Хрипение не дало ему докончить бессвязной фразы, и глаза его сделались точно стеклянные. Но прошло еще несколько часов, прежде чем он испустил последний вздох.

Явился священник, чтобы соборовать его, но сознание уже не возвращалось к нему. После того как священник ушел, Пелликан продолжал шевелить губами, но никто не мог понять, что он говорил. Только когда наступил день, и яркое южное солнце облило ярким светом не только комнату, но и постель его, он закинул руки за голову и полупроговорил, полупропел на мотив Ганса Эйтельфрица:

И в счастье, и в счастье…

Несколько минут спустя его не стало.

Моор закрыл ему глаза, а Ульрих со слезами опустился на колени подле кровати и поцеловал уже холодеющую руку бедного друга.

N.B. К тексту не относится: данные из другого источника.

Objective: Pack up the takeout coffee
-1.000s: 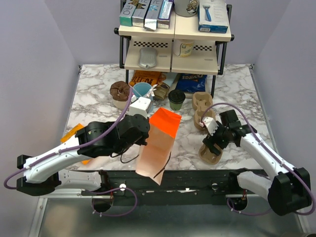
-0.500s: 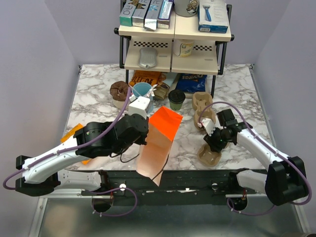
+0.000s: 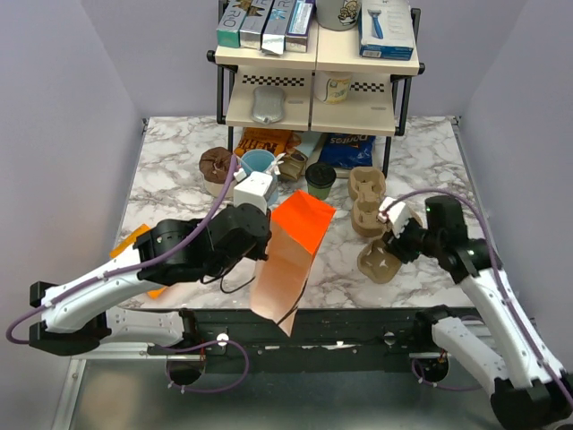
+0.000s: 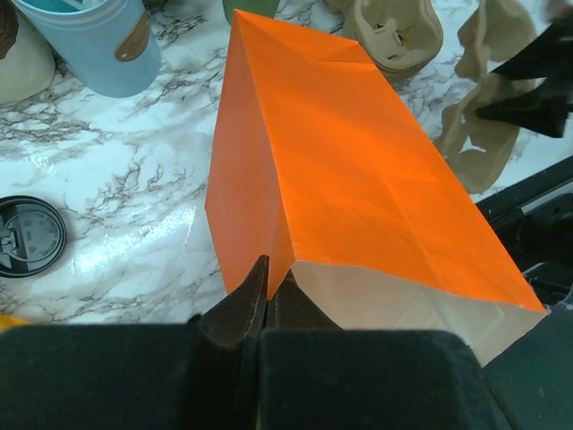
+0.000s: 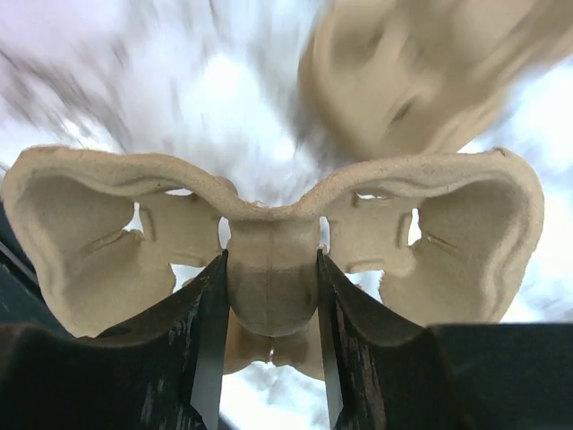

Когда он приподнялся, то увидел, что художник с грустью смотрел на неподвижное, а между тем еще так недавно искажавшееся гримасами лицо шута. Ульрих тоже взглянул на это лицо и обомлел: резкие, вечно подергивающиеся, порою даже злые черты совершенно преобразились; он увидел добродушное, спокойное лицо человека, уснувшего с самыми приятными воспоминаниями в душе.